Он едва поворачивает ко мне голову, так, чтобы он мог видеть мои глаза. Мои широченные зрачки, будто бы я под кайфом. Мои руки тянутся к его телу, но я фиксирую их в кармане моих брюк. Мы смотрим друг другу в глаза.
я твоя ручная пантера.
— Меня всегда поражало то, что ты никогда не хотел воспользоваться мной. Я ведь всегда мог столько для тебя сделать по одному твоему слову.
— Энтони, — он хмурится и выглядит почти оскорбленно. Когда он называет меня по имени — тогда он хочет сделать акцент на своей серьезности. — Ты не вещь, чтобы тобой пользоваться. Сравнение с собакой, конечно, хорошее, но ты человек. Очень близкий мне человек.

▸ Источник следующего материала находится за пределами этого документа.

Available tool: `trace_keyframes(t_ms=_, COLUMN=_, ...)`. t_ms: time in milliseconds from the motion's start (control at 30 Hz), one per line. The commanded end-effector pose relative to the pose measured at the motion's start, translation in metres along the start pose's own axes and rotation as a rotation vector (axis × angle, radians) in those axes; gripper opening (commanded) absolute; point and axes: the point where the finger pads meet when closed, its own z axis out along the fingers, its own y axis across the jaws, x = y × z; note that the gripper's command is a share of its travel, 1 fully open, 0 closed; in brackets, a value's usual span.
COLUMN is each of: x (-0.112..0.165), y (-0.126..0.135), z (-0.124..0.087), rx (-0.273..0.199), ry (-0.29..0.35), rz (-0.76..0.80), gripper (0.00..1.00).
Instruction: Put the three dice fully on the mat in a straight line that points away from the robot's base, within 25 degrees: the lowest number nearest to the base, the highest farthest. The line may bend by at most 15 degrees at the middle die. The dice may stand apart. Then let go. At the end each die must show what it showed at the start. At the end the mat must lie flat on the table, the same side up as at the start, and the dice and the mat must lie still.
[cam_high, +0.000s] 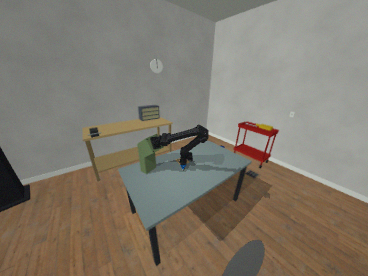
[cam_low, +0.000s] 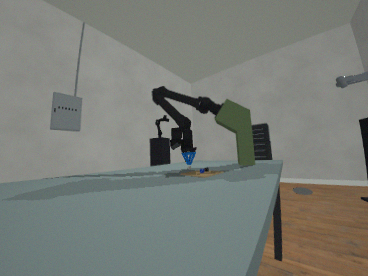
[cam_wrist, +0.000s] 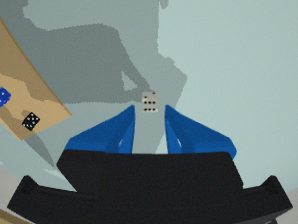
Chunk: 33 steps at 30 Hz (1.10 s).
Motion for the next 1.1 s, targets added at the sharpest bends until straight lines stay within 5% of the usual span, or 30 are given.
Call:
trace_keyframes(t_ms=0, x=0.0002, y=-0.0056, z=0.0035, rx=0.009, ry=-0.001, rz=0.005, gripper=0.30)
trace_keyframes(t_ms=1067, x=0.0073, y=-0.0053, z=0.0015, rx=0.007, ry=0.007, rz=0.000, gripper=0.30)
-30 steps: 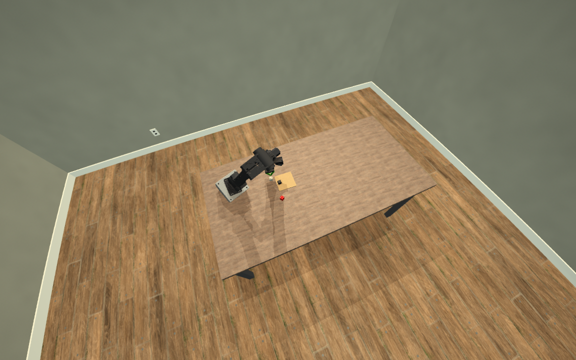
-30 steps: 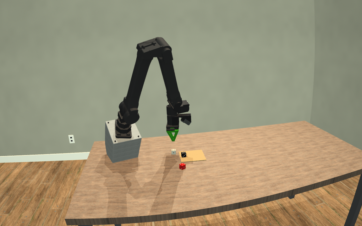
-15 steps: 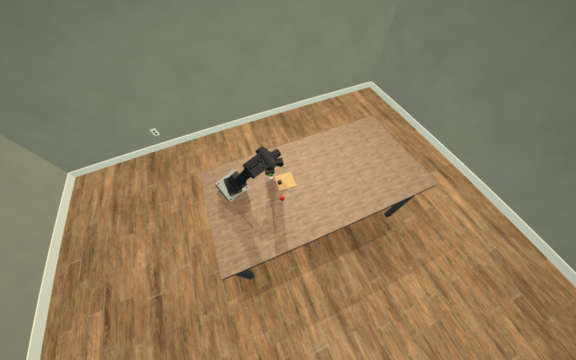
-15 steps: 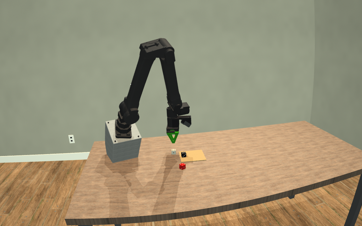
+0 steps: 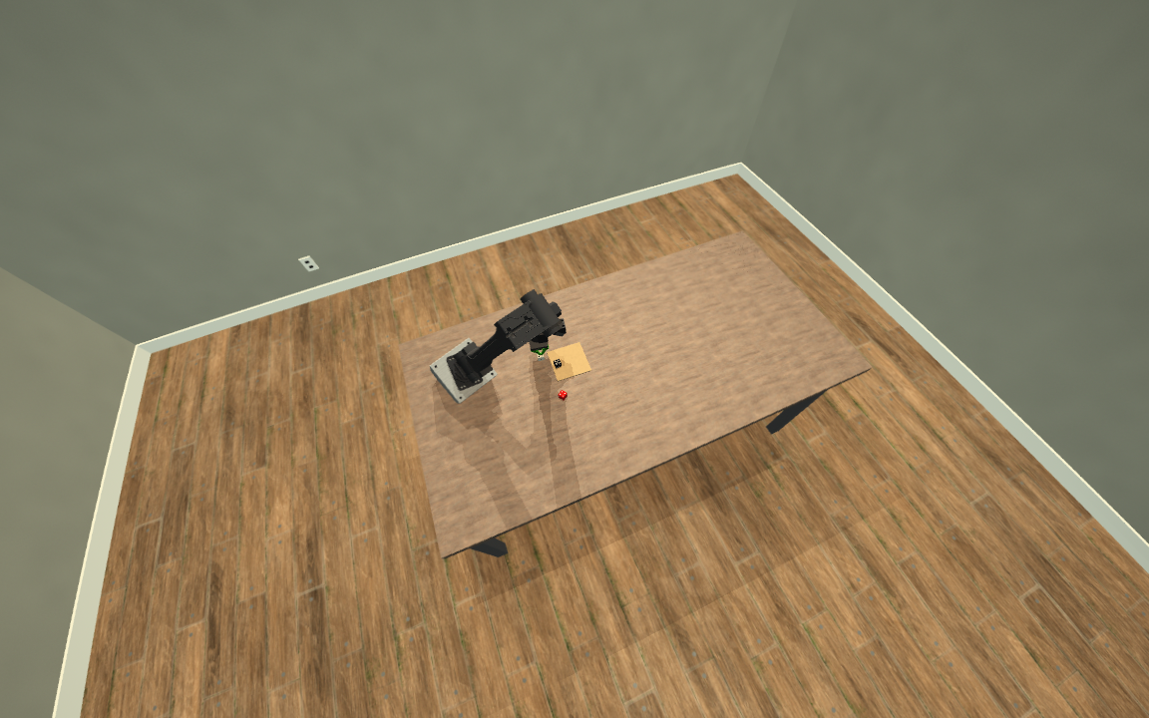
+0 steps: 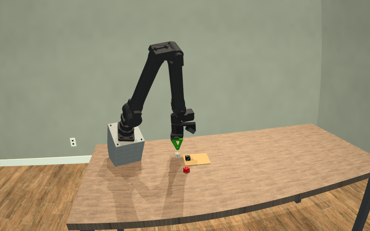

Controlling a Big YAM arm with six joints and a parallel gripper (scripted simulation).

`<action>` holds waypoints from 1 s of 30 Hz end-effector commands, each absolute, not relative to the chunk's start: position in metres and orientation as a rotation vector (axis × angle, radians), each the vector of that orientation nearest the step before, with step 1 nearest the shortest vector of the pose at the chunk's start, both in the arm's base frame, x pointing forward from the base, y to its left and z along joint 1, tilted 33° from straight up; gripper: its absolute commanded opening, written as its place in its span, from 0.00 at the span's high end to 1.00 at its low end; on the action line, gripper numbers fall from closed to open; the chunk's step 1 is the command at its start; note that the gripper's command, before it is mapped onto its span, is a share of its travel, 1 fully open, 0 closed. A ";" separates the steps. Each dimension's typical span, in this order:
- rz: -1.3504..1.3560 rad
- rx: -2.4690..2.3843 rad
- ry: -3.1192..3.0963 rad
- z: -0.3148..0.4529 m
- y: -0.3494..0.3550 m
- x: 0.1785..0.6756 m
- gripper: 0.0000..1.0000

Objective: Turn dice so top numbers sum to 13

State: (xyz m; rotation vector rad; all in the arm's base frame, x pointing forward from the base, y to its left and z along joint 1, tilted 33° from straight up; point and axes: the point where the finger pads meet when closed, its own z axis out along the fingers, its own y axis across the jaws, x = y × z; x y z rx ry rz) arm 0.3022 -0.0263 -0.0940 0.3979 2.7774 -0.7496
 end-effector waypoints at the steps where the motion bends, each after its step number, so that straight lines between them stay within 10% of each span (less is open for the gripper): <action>1: -0.767 0.380 2.792 -0.103 -0.033 0.298 0.61; 30: -0.763 0.378 2.791 -0.114 -0.039 0.302 0.61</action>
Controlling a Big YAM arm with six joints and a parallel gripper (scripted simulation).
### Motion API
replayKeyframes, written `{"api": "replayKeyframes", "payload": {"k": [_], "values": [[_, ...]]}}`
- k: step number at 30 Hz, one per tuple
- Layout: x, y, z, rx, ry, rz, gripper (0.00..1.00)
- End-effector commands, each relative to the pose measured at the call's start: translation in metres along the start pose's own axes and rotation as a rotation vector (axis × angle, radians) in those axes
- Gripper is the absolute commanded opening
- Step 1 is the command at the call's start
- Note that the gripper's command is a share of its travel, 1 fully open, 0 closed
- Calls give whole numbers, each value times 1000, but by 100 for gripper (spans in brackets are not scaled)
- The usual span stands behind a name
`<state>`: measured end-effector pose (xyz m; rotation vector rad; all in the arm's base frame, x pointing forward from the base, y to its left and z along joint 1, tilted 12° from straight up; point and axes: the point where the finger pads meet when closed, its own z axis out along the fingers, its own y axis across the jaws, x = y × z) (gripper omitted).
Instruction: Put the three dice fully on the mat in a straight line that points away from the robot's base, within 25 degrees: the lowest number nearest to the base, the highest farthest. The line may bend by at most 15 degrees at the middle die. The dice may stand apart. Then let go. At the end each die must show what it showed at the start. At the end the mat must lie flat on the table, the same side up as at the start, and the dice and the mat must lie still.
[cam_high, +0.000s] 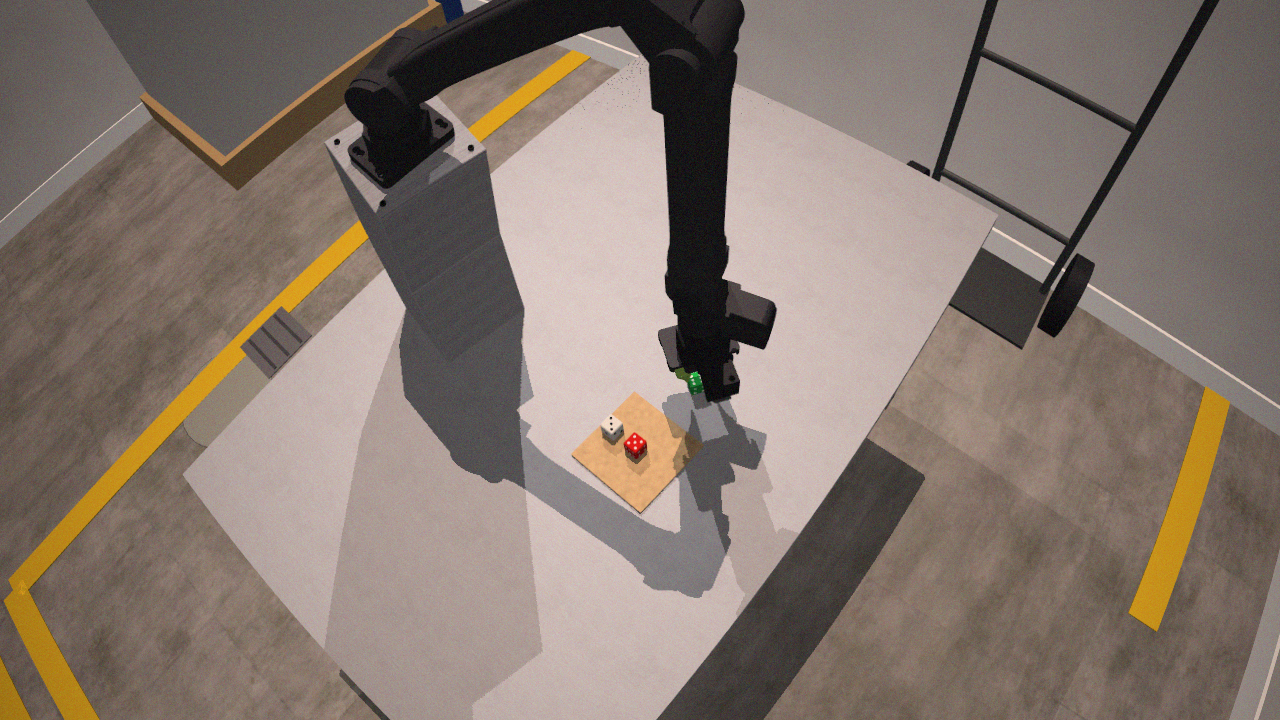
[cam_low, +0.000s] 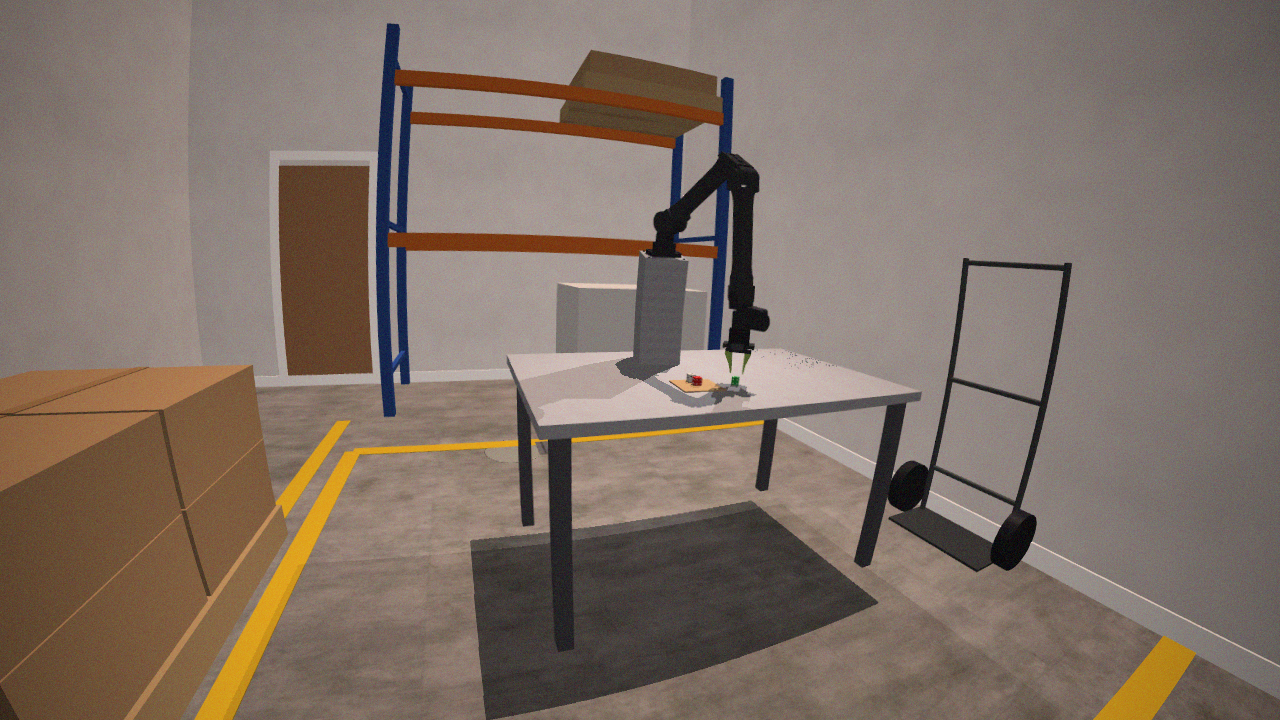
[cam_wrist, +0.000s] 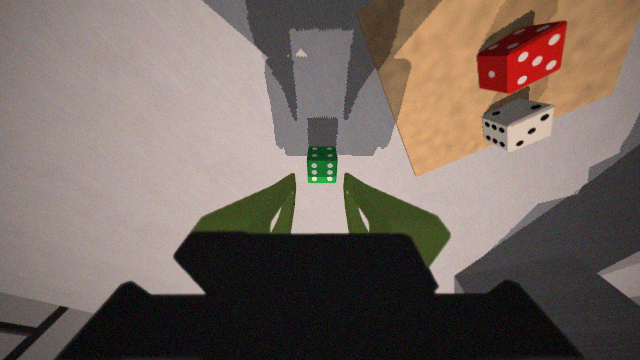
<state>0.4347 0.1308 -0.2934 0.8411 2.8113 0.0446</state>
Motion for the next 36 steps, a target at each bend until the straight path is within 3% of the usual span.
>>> {"api": "replayKeyframes", "payload": {"k": [1, 36], "values": [[-3, -2, 7, -3, -4, -1, 39], [-1, -4, 8, 1, -1, -1, 39]]}}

Я пораженно моргаю, затаив дыхание. Азирафель говорит:
— Ты не дышишь.
И я отшатываюсь на некоторое расстояние, осознав, что он подметил это, скорее всего, за счет того, что до этого он ощущал моё дыхание на своей коже. Так, как я его ощущал его на себе в музее.
— Сходи за вином, пожалуйста, в бар. Выбери что-нибудь на свой вкус. Почти готово.
Я киваю.
Я улыбаюсь ему. И он улыбается мне в ответ.
Я почти могу представить то, что мы самые обычные люди, которые проводят вечер вместе. Нет никаких трагедий и ужасов. Убийств и маньяков. Есть я и он. Паста, вино и вечер, проведенный в теплоте и уюте.